The doctrine of estoppel invoked by appellant has no application as against defendant Elizabeth A. Davis, so far as the vendor’s lien is concerned. She is not, in other words, estopped from saying that plaintiff never had title to the land. Her predecessor in interest, Charles F. Schultz, was not estopped from showing that his deed to plaintiff was in fact a mortgage, and neither is she estopped from making the same claim. Were the rule as contended for by appellant, no absolute deed *255could ever be shown by parol to be intended as a mortgage.

We may add that a grantee in fee, who Owes no duty to his grantor, is not estopped from disputing the title of such grantor. As was said in San Francisco v. Law-ton, 18 Cal. 476; 79 Am. Dec. 187: “ A grantee in fee may deny that his grantor had any title. With the execution of the conveyance the transaction between the parties is closed. -Thenceforth the grantee holds the property for himself, and is neither bound to surrender possession to his grantor nor to maintain the validity of his title.” In Osterhout v. Shoemaker, 3 Hill 518, it was said: “ There is no estoppel where the occupant is not under an obligation, express or implied, that he will at some time or in some event surrender the possession. The grantee in fee is under no such obligation. He does not receive the possession under any contract, express or implied, that he will ever give it up. He takes the land to hold for himself, and to dispose of it at pleasure. He owes no faith or allegiance to the grantor, and he does him no wrong when he treats him as an utter stranger to the title.” (Sparrow v. King-man, 1 N. Y., 253; Blight v. Rochester, 7 Wheat. 548; Propagation Society v. Town of Pawlet, 4 Pet. 506; Watkins v. Holman, 16 Pet. 54; Barker v. Salmon, 2 Met. 32.)

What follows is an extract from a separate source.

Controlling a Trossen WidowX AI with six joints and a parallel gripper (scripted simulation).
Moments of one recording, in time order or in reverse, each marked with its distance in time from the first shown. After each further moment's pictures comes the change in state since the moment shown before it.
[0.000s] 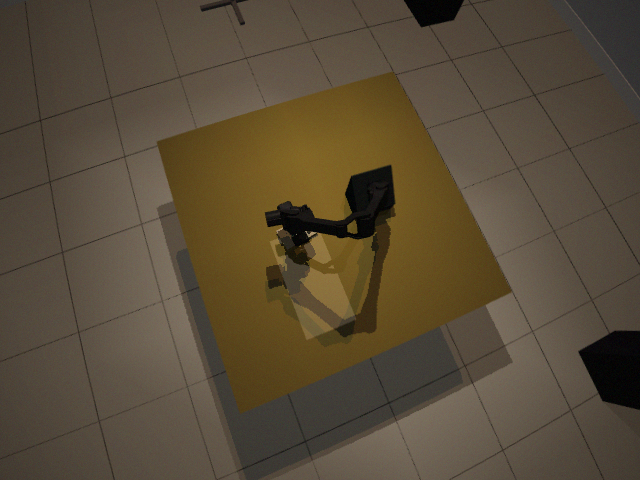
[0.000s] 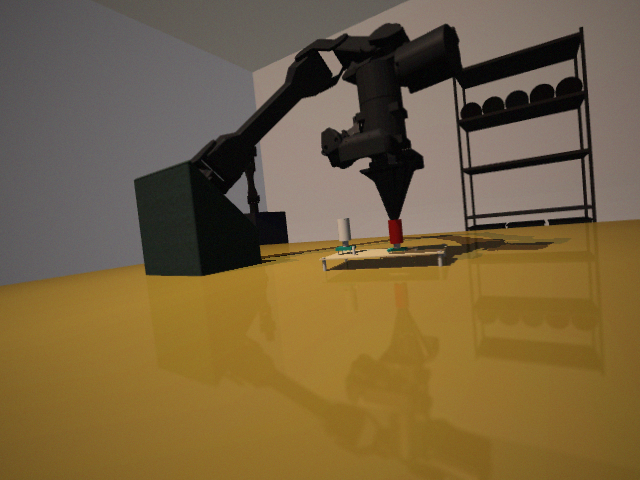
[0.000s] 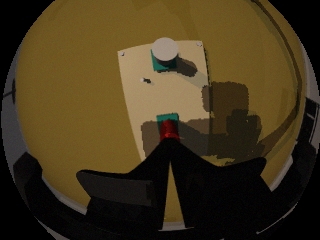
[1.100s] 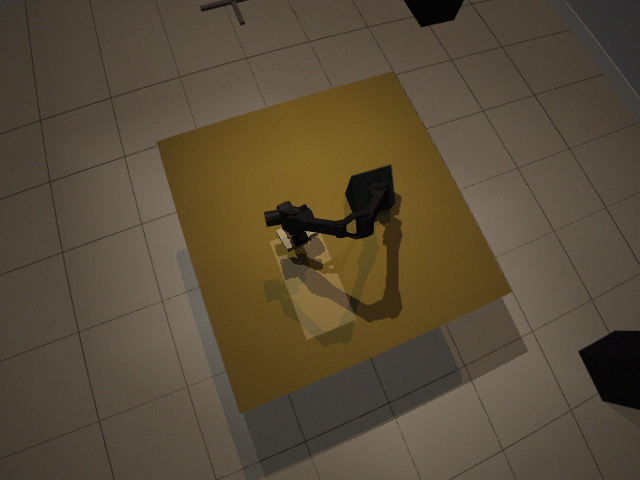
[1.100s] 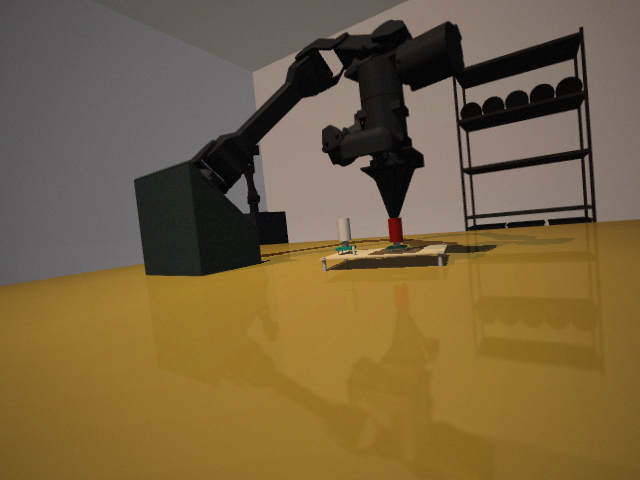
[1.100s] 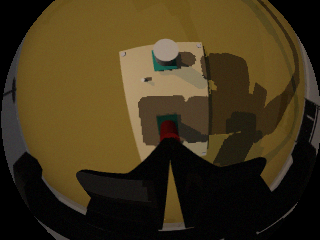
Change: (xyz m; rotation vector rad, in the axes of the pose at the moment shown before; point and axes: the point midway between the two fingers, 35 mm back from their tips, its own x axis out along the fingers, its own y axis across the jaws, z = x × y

The question as to the character of the deed from Schultz to plaintiff was properly in issue. The answer of defendant Davis denied that plaintiff ever owned the land, and under such a denial it was proper to show that the deed to plaintiff was a mortgage, and hence did not convey the title. (Smith v. Smith, 80 Cal. 323; Grewell v. Walden, 23 Cal. 165.) It is conceded that the defendant, Davis, took the land subject to the lien of the mortgage executed by the plaintiff to Hattie Stoerling, but the mortgage was not yet due when this action was commenced. The note which it was given to secure was, it is true, payable on or before October 1, 1892. This gave plaintiff an option to pay it prior to *256that time, but did not give to the payee a right to enforce it until the date mentioned, and the obligation devolving upon defendant Davis is no greater than that of the plaintiff. Indeed, there is nothing in the record showing that the defendant, Davis, ever obligated herself to pay the note. She bought the land subject to the mortgage, and if she does not discharge it the land becomes liable for its payment, not because of any personal obligation on her part to pay the note, but because it is secured by a lien on such land.

The judgment and order appealed from should be affirmed.

Belcher, C., and Temple, C., concurred.

For the reasons given in the foregoing opinion the judgment and order appealed from are affirmed.

McFarland, J., De Haven, J., Fitzgerald, J.